Sur les rayons de ma bibliothèque, il y a des familles de livres. Je les regarde en passant: la couleur de la tranche, le logo, le caractère. Les formes, les motifs que je perçois et qui se recoupent ne renvoient pas aux contenus des ouvrages, mais à une certaine époque de ma vie – estudiantine notamment –, l'époque où je les avais achetés, où j'avais pensé les lire.
Il existe différentes époques de ma volonté de lire. Ce ne sont pas des époques de lecture, parce que je ne lisais pas. (Généralement, la vue des livres ne suffit pas à évoquer le moment où je les ai lus. Parfois, j'écoute un CD et soudain un livre me passe par la tête. Alors seulement, je me dis que j'en ai lu quelques-uns. Mais il faut le CD.) Non, je songe aux après-midi de désinvolture, durant lesquels j'entreprenais le décompte de mes livres, le calcul des livres lus et des non-lus. Longtemps, j'ai noté sur le premier feuillet leur date d'acquisition. Proximité des dates = époque de volonté de lire. Serrement de gorge, souvent, à l'idée que je suis un acheteur, beaucoup plus qu'un lecteur de livres.
L'autre jour, une crise. Je lis René pour me rassurer. À haute voix. Bien fort. Ce n'est pas trop long.

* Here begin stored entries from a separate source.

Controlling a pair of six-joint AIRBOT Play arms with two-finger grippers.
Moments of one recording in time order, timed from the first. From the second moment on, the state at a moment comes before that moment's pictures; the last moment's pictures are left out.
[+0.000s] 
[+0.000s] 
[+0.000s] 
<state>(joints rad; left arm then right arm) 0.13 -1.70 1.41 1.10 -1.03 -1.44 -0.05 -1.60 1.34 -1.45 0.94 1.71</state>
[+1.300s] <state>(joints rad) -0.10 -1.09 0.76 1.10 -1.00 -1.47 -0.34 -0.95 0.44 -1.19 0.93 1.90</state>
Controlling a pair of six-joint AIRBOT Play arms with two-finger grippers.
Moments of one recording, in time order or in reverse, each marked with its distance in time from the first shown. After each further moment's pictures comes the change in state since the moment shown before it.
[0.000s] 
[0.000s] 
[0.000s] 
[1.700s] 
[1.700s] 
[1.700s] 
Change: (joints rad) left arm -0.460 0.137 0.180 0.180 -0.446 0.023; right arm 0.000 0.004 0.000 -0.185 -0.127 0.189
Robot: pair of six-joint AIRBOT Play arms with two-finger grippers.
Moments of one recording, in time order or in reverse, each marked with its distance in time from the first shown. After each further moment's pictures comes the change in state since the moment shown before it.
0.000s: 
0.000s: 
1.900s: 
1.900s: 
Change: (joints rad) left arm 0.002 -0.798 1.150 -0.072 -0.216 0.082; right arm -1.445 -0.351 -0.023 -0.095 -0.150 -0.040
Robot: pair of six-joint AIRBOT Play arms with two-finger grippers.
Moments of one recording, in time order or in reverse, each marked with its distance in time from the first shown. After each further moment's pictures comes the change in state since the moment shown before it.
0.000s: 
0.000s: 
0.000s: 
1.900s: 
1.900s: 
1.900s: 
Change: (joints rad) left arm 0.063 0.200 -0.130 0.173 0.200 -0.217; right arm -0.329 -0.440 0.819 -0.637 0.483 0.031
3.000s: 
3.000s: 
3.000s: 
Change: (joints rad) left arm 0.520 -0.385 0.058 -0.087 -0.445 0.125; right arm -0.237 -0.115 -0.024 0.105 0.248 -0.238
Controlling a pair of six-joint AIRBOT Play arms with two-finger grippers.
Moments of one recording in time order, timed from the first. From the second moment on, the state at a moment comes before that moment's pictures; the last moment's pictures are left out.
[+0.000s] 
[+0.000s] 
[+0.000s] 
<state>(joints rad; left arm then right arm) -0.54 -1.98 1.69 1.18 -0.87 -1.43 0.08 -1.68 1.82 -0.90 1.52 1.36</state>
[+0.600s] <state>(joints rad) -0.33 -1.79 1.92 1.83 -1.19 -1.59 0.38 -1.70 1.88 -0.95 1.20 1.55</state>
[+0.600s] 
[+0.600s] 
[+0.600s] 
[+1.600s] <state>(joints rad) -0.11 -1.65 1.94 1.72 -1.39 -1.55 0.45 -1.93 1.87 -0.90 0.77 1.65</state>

Ça fait son effet.
Je repense au type de France Culture. Pourquoi ne pas lancer une pratique similaire pour l'écriture: "n. é.", non écrit (donc écrit ailleurs), "é. s.", écrit subrepticement, "é. n.", écrit dans le noir? Et pourquoi pas "d. é. m.", d'abord écrit à la main, "é. h. v.", écrit hors la ville, "é. d. t.", écrit le dos tourné?